Last year was proof of why its a problem, are you that daft? The Rangers yanked around a 20-year-old rookie around the infield and the bench trying to get him playing time and it clearly affected his play. Great way to develop a player.

nilbog44
10 years ago
Reply to  Blockhead

This is a baseball blog. NOT a music blog. I’m a fan of Daft Punk too but there is no reason to bring them up on Fangraphs. Sheesh

dustin
10 years ago
Reply to  Travis L

> How is having too many good players in the infield an actual problem?

It’s a problem because you’re paying them hundreds of thousands or millions of dollars every year, and if you cannot extract any value for that money, you’re throwing it away.

Spit Ball
10 years ago
Reply to  dustin

This…… Robin Yount, Ernie Banks, Cal Ripken, Rod Carew, nuff said

Bipmember
10 years ago
Reply to  dustin

So, the solution is to throw that money away by getting rid of the cheap players who are blocked and giving a huge amount of it to expensive, flawed, declining players?

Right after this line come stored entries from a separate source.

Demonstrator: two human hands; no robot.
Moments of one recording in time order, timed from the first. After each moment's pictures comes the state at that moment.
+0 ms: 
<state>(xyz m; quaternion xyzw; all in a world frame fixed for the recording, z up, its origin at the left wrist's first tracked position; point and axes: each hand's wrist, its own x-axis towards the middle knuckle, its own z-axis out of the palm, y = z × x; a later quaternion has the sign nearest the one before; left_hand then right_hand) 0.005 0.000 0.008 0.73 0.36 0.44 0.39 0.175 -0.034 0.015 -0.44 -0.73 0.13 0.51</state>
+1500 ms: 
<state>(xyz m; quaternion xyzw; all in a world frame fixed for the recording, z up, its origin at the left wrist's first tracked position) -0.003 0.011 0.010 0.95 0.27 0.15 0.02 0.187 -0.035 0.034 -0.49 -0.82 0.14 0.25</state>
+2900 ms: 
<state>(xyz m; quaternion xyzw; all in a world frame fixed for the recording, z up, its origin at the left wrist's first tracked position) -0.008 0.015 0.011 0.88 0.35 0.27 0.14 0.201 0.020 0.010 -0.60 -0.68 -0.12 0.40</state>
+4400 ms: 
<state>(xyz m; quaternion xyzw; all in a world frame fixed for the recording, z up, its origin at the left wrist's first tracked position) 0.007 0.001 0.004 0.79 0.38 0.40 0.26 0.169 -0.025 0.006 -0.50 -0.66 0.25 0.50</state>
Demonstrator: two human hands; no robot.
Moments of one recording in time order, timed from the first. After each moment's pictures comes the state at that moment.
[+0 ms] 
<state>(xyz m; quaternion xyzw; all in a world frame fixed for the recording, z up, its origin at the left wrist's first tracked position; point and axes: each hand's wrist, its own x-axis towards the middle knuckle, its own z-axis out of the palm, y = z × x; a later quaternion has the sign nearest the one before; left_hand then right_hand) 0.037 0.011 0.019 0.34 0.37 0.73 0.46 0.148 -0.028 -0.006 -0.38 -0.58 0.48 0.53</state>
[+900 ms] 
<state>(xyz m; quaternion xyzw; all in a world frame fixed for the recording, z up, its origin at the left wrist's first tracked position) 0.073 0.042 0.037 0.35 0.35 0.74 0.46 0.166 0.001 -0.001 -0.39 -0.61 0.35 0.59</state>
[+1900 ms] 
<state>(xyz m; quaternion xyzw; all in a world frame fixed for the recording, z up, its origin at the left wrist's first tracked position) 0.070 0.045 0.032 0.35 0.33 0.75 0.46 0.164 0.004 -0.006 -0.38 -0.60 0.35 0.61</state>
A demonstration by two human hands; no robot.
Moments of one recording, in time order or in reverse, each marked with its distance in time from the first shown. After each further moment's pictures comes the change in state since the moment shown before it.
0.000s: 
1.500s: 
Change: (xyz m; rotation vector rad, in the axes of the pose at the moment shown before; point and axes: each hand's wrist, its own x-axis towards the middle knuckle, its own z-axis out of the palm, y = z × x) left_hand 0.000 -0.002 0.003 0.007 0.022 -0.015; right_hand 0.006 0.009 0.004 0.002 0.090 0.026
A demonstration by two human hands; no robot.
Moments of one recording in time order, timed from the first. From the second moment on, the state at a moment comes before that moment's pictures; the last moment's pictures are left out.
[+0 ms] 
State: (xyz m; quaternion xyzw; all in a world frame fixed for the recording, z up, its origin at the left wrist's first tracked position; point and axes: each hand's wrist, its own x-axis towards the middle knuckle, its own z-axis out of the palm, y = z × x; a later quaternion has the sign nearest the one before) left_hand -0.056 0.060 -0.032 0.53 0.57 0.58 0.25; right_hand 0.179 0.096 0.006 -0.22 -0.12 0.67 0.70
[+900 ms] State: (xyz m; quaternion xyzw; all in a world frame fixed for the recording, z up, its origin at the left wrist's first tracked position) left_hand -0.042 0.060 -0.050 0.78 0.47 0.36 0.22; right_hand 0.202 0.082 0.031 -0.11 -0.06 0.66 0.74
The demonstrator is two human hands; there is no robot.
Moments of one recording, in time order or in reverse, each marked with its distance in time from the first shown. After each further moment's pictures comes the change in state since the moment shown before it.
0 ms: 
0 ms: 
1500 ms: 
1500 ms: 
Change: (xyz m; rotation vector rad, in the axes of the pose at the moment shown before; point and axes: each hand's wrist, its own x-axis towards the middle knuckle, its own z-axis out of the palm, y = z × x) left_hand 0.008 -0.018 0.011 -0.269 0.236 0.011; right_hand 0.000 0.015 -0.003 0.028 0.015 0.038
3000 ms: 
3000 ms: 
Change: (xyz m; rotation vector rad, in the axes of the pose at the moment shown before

How is paying a two players to share time at a position different than paying one player way more than those two combined to play that position alone?

Pat G
10 years ago
Reply to  Brannon

next time just link the article you take all your points from http://www.fangraphs.com/blogs/rangers-cross-off-final-to-do-by-signing-choo/

Jonathan Sher
10 years ago
Reply to  Pat G

(1) Several of Brannon’s point had nothing to do with the linked article, including using Choo in the leadoff spot, moving Martin down in the lineup and maximizing the investment already made on Beltre, Fielder and Darvish.

(2) Next time, why don’t you contribute to the discussion instead of being so dismissive of someone who does?

Jason B
10 years ago
Reply to  Jonathan Sher

But he can’t play internet tough guy that way!!

Aggie E
10 years ago
Reply to  Brannon

Platoon FTW with ordinary players who had career years(Gentry) and sign 37 yr old COF who likely will fall off the cliff and a Catcher who will be a DH in 2 years

chuckb
10 years ago
Reply to  Aggie E

Or give $130 M to an OF who can’t hit lefties and will be a DH in 2 years.